Luke Dennis: But WYSO our identity has always been so much more than being an NPR affiliate station. Our roots are as a, as a community radio station. Right. And that’s been part of our DNA from the very beginning.
Jocelyn Robinson: Now community owned and operated, the station’s fortunes are no longer tied to Antioch College, though that legacy is honored through the WYSO Archives.
Luke Dennis: I will say that it’s important to me to continue the work in the archive because there’s so much to do. Not just the digitization, digitization of the rest of the tapes, but access to them and inviting people from around the world to use them for research or for story creation.
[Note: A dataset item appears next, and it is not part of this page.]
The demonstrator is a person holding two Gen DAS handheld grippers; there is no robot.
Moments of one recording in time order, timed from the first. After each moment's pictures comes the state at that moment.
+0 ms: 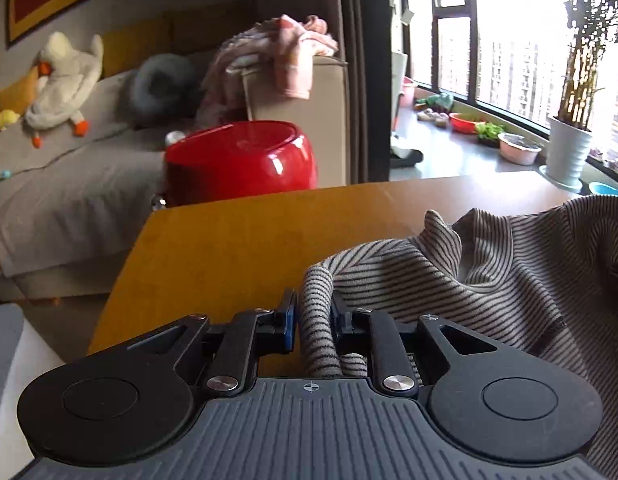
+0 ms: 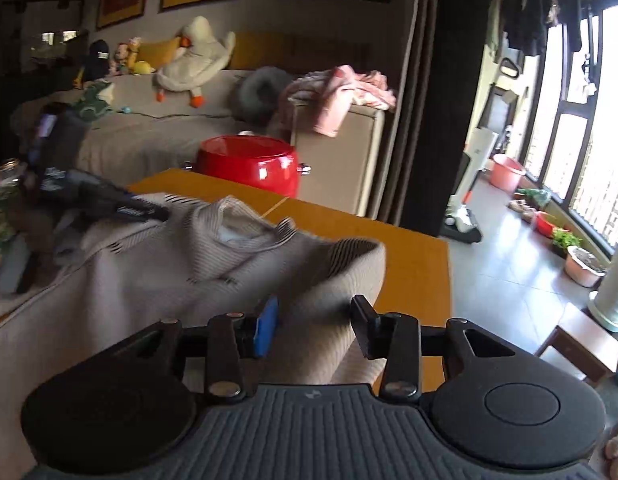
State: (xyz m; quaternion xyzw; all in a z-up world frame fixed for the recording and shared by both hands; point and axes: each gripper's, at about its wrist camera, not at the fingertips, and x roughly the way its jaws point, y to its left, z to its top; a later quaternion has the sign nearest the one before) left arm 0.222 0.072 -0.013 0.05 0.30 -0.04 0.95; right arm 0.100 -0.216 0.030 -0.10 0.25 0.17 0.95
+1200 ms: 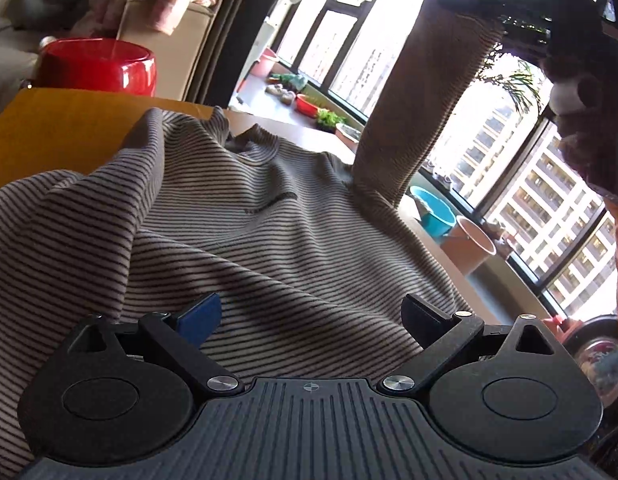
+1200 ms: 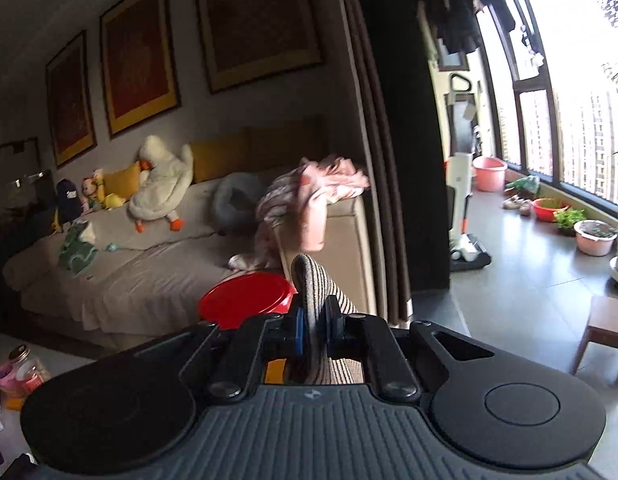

I think there’s so much to be done with the archiving of our born digital content too. So every week the WYSO staff is cranking out stories that for now have a home on our website but what about in ten years from if somebody wants to understand what it was like to live in Dayton during the coronavirus pandemic. How will we make our material accessible to future generations? So having a plan and having resources for all of our archival stuff is important to me.
Jocelyn Robinson: So lesson learned. This cautionary tale reminds us that we neglect the past at our own peril. Even in the face of the uncertainties caused by a global pandemic, WYSO is poised to continue serving its listeners and telling their stories, now more important than ever. It’s a community radio station, just like its founders intended. And because of an oversight, because of collective neglect, because some old tapes were overlooked and forgotten for many years, the larger mistake of throwing out the historical treasure wasn’t made. The lesser mistake of benign neglect preserved it long enough to be rediscovered, and in turn to play a role in the renewal and reinvention of WYSO.